82139,please frezee this amount,1,2
82195,please take action,1,2
83145,sir pls hold this amount,1,3
83149,sir pls kindly stop this amount,1,2


**Observation 1:** Some crime descriptions are classified under multiple categories, suggesting:
1. Ambiguous descriptions that could fit multiple categories

**Observation 2:** We see that same descriptions are repeated, even though we have grouped only unique descriptions:
1. There may be some trailing or beginning spaces which make the same descriptions considered as different unique descriptions


### Text Cleaning

In [22]:
# Remove trailing spaces
train_dataset = train_dataset.apply(lambda col: col.str.strip())
test_dataset = test_dataset.apply(lambda col: col.str.strip())

In [23]:
inconsistent_data = (
    train_dataset.groupby('crimeaditionalinfo')[['category', 'sub_category']]
    .nunique()
    .reset_index()
    .query('category > 1 or sub_category > 1')
)
print("Inconsistent classifications:")
inconsistent_data

Inconsistent classifications:


Unnamed: 0,crimeaditionalinfo,category,sub_category
0,,12,28
1382,ANY DESK APP FRAUD,1,2
1438,ATM,1,2
2059,Amount debited fraudulently,1,2
2063,Amount debited fraudulently from my account,1,3
...,...,...,...
81705,sir pls hold this amount,1,3
81708,sir pls kindly stop this amount,1,2
82069,someone made a fraud with me of amount,1,2
83172,upi,2,3


This cleaning step revealed that some apparent duplicates were due to trailing spaces. As you could see, the number of unique `crimeaditionalinfo` has also reduced as there is no repeatition of `crimeaditionalinfo`

### Handling Multiple Classifications

In [24]:
resolved_data = (
    train_dataset[train_dataset['crimeaditionalinfo'].isin(inconsistent_data['crimeaditionalinfo'])]
    .groupby('crimeaditionalinfo')
    .agg({
        'category': lambda x: ' or '.join(sorted(x.unique())),
        'sub_category': lambda x: ' or '.join(sorted(x.unique()))
    })
    .reset_index()
)
resolved_data = resolved_data.drop(0)

**Resolution strategy:**
- Instead of forcing a single classification, we preserve multiple categories using "or"
- This approach maintains the complexity of real-world crime classification
- It allows our model to learn that some crimes can span multiple categories

## Final Dataset Creation

In [25]:
# Combine cleaned and resolved data
cleaned_dataset = train_dataset[~train_dataset['crimeaditionalinfo'].isin(inconsistent_data['crimeaditionalinfo'])]
train_dataset = pd.concat([cleaned_dataset, resolved_data], ignore_index=True)

In [26]:
# Apply same process to test dataset

inconsistent_test_data = (
    test_dataset.groupby('crimeaditionalinfo')[['category', 'sub_category']]
    .nunique()
    .reset_index()
    .query('category > 1 or sub_category > 1')
)

resolved_test_data = (
    test_dataset[test_dataset['crimeaditionalinfo'].isin(inconsistent_test_data['crimeaditionalinfo'])]
    .groupby('crimeaditionalinfo')
    .agg({
        'category': lambda x: ' or '.join(sorted(x.unique())),
        'sub_category': lambda x: ' or '.join(sorted(x.unique()))
    })
    .reset_index()
)
resolved_test_data = resolved_test_data.drop(0)
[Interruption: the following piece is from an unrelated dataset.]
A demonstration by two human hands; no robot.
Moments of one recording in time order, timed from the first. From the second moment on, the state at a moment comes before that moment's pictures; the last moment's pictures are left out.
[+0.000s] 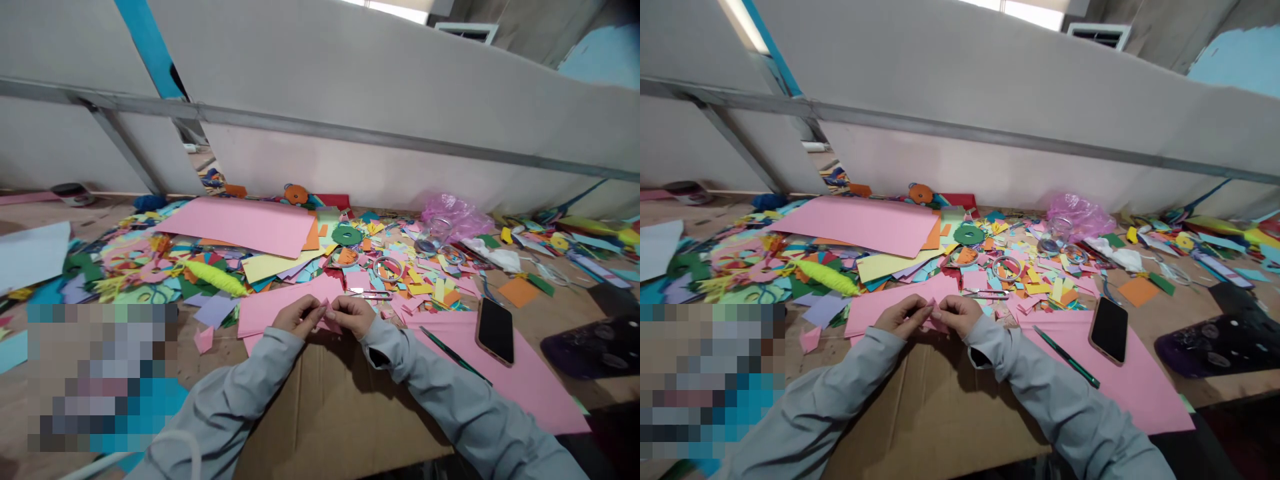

cleaned_test_dataset = test_dataset[~test_dataset['crimeaditionalinfo'].isin(inconsistent_test_data['crimeaditionalinfo'])]
test_dataset = pd.concat([cleaned_test_dataset, resolved_test_data], ignore_index=True)

### Remove final duplicates

In [27]:
train_dataset = train_dataset.drop_duplicates()
test_dataset = test_dataset.drop_duplicates()

In [28]:
# Final Dataset Shape

print("Pre-processed Training Dataset Shape:", train_dataset.shape)
print("Pre-processed Test Dataset Shape:", test_dataset.shape)

Pre-processed Training Dataset Shape: (83908, 3)
Pre-processed Test Dataset Shape: (28339, 3)


Comparing to original raw dataset, 
- training set had `93686` rows 
- test set had `31229` rows

In [29]:
train_dataset.to_csv("./cleaned_dataset/cleaned_train_dataset.csv", index=False)
test_dataset.to_csv("./cleaned_dataset/cleaned_test_dataset.csv", index=False)

**Final dataset characteristics:**
- Clean, consistent text data
- Preserved multiple classifications where appropriate
- Maintained sensitive information handling
- Ready for model training

**Important note for modeling:**
The presence of multiple categories (joined by "or") suggests we should consider this as a multi-label classification problem rather than a simple multi-class classification.